靈車停住,林逐水走了過去,拉開了門栓,從里面小心翼翼的拉出了一個冰棺,隨后他慢慢彎腰,把臉貼在了上面,輕聲道:“嘉魚,我們回家了。”
小紙呆呆的叫了聲:“爸爸。”它掙扎著想要從沈一窮的懷里跳出來,沈一窮本不愿放手,但奈何它的力氣太大。
小紙一路跑跳,很快就到了林逐水的身邊,它叫著爸爸,爸爸,順著那冰棺爬了上去。
“爸爸。”隔著玻璃,小紙看到了周嘉魚,它此時對于死亡的概念并不明確,還以為周嘉魚是睡著了,便伸出扁扁的小手輕輕的拍打著,“爸爸,你醒醒呀,爸爸,你醒醒呀,是小紙……”周嘉魚沒有回應它。
小紙茫然的扭頭,看向林逐水:“大爸爸,爸爸為什么不理我,我想要他抱抱小紙……”
林逐水伸手摸了摸小紙,他說:“對不起,小紙,我把他弄丟了。”
小紙呆立在原地,似乎不明白林逐水說話的含義。
但它不明白,周圍的人卻明白了。
最先繃不住的是林玨,她的腰開始彎下,像是沒辦法承受身體的重量,細碎的啜泣聲從她的喉嚨里溢出,如同泣血一般。
沈一窮也開始掉眼淚,他慢慢的走到了冰棺旁邊,看到了躺在里面的周嘉魚。
周嘉魚的身體被保存的很好,仿佛只是睡著了一半,他安靜的躺在那里,長長的睫毛投下黑色的陰影,嘴唇失去了血色,肌膚也變得如同透明。
沈一窮突然有些恨自己了,他為什么要叫周嘉魚罐兒呢,這個本來是開玩笑的稱呼,到了此時卻變成了刺痛人心的稱謂。
眼淚一滴滴的砸下,沈一窮嗚咽起來。
他經歷了太多生死,卻未經歷過離別。
“你回來了。

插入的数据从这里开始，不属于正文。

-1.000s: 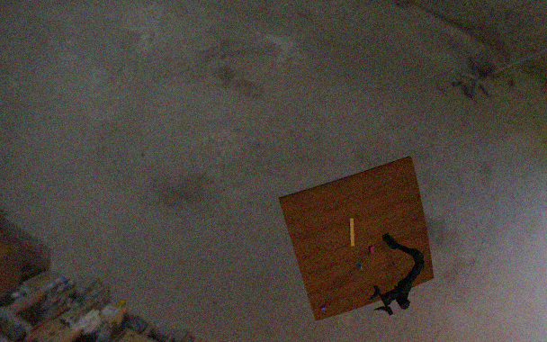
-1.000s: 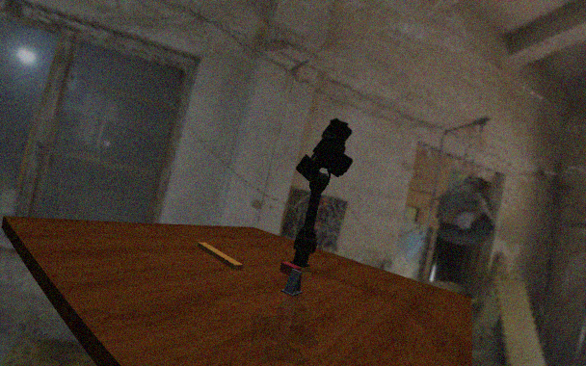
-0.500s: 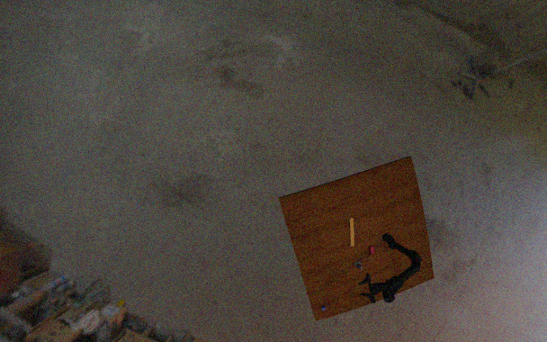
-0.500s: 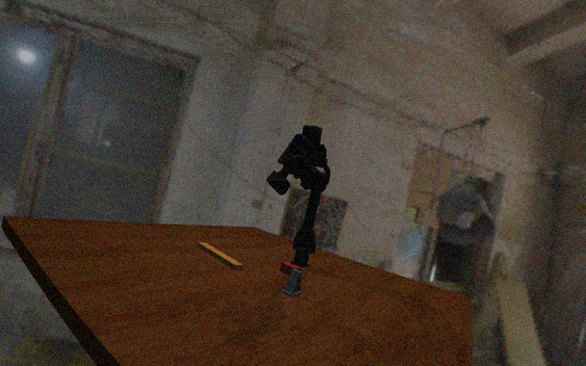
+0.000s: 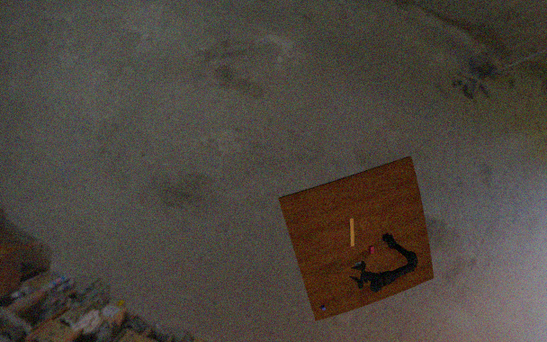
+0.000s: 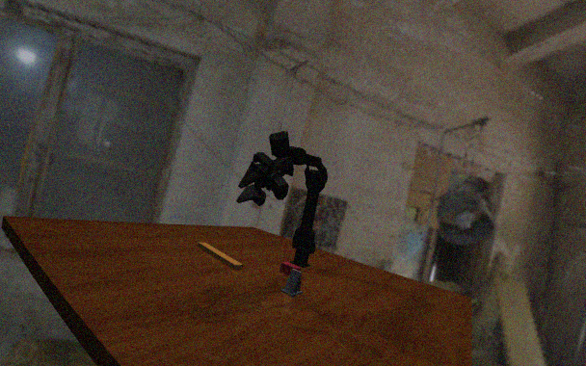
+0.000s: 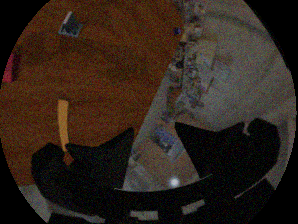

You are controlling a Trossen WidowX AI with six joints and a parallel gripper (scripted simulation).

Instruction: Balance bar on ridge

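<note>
The flat yellow bar is 240 mm below my gripper tip, 190 mm to the right of it and 160 mm behind it. The rest, counted from my gripper tip: small red block (310 mm behind, 230 mm below, 40 mm to the left); tiny purple thing (480 mm to the left, 260 mm ahead, 230 mm below).
</note>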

”沈一窮低低的說,“你怎么才回來……”
眾人都安靜極了,空氣仿佛凝滯了一般。
之后的事,沈一窮都處于恍惚的狀態之中,他看著林逐水將周嘉魚帶回了住所,卻還是有種不真實的感覺。他總覺得周嘉魚還會回來,會笑著叫他黑仔,會穿上圍裙洗手做湯羹,會抱著小黃慢慢的撫摸。
但什么都沒了,小黃沉默的坐在沙發上,和小紙靠在一起,屋中無人說話,也無人動彈,
所有人都在消化這讓人難以下咽的事實。
“怎么就,說沒就沒了呢。”沈暮四喃喃。
沈一窮靜靜的坐在沙發墊子上,一句話也說不出來。
幾天之后,林逐水親自給周嘉魚辦理了葬禮。沈一窮原本以為林逐水會扛不住,但沒想到從頭到尾,林逐水都顯得非常的平靜,甚這種平靜讓人感到恐懼,沈一窮開始害怕林逐水之后的爆發。

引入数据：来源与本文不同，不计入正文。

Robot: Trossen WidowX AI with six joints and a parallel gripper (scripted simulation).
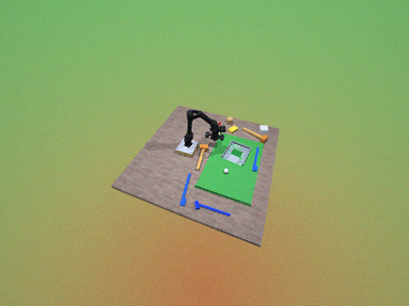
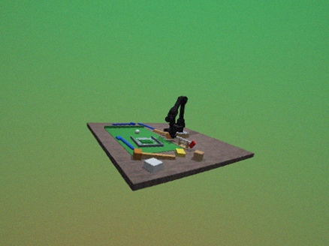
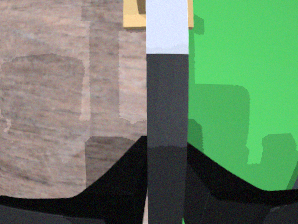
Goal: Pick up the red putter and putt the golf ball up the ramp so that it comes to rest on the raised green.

周嘉魚一切都是林逐水操辦的,他親手給周嘉魚換了壽衣,畫好了妝容,點了火,乃至于將周嘉魚送入焚爐。
在進行最后一步的時候,林逐水睜開了眼,露出了一雙黑色的眸子。
這是沈一窮第一次看見林逐水睜眼的模樣,他在林逐水的眼神里看到了無邊的溫柔,林逐水吻了吻周嘉魚的唇,在他的耳邊低低喃語幾句,接著居然笑了起來。
沈一窮看著林逐水的笑容渾身發涼,他慢慢的走到了林玨身邊,輕聲道:“師伯,先生沒事吧……”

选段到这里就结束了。